第4章 それぞれの帰り道
「俺は全然平気だけど…ソッチさえいいなら」
さっきポケットに突っ込んだ手の平をもう一度取り出して「繋いでみる?」と冗談ぽく差し出すと、みなみさんは湯気が上がりそうなほど顔を真っ赤にした。断ればいいのに、おずおずとその手を握って、目を逸らす。

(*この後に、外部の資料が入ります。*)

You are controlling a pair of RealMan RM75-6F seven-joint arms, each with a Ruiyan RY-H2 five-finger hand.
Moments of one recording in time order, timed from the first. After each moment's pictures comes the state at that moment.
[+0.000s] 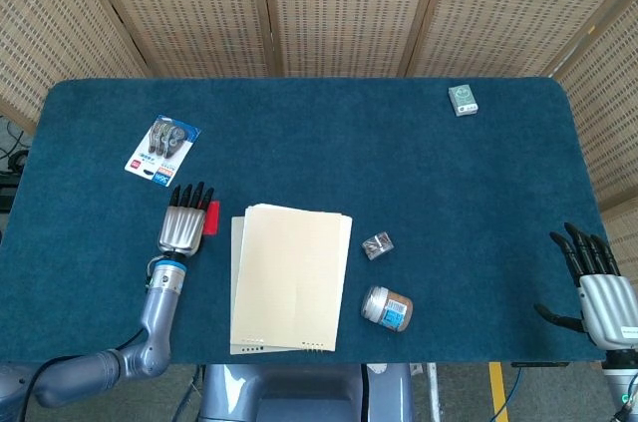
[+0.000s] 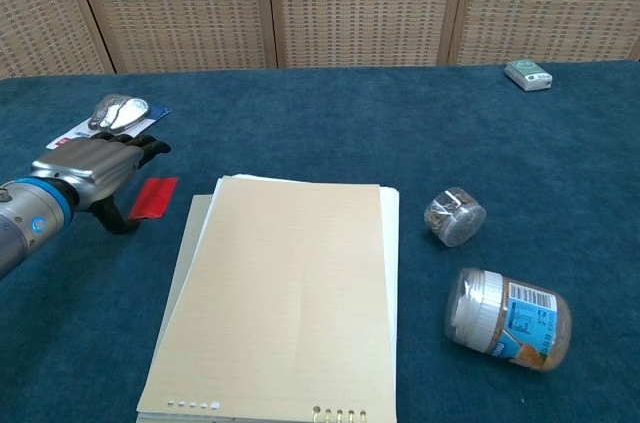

みなみさんは顔を赤くして、すっかり黙ってしまった。二人分の足音だけが響く。
「…みなみさん、もしかして手繋いだりしたことないの?カレシとかとさ」
「もっ、モチロンあるわよ、ちゃんとっ…」
「じゃあなんでそんなに赤くなってんの?」
「赤くなってないです…!こっ、孝支君は女の子の扱い慣れてそうよね、すごく、その…モテそうだし…」
「ははは、どうかな〜」
「もう…」
沈黙が続かないようにわざとおどけて見せたけど、ホントは彼女の手を取った時、俺の心臓は飛び出しそうなほどバクバクしていた。繋いだ手から、どんどんスピードの上がる心臓の鼓動や、ひっそりと抱いたやましい感情まで伝わってしまいそうな気がして心配になったほどだ。
暗くてよかった。
俺も、きっと耳まで赤くなっていたから。
俺よりも冷えた柔い指先を、潰してしまわないようにそっと包んで、俺たちは帰り道を並んで歩いた。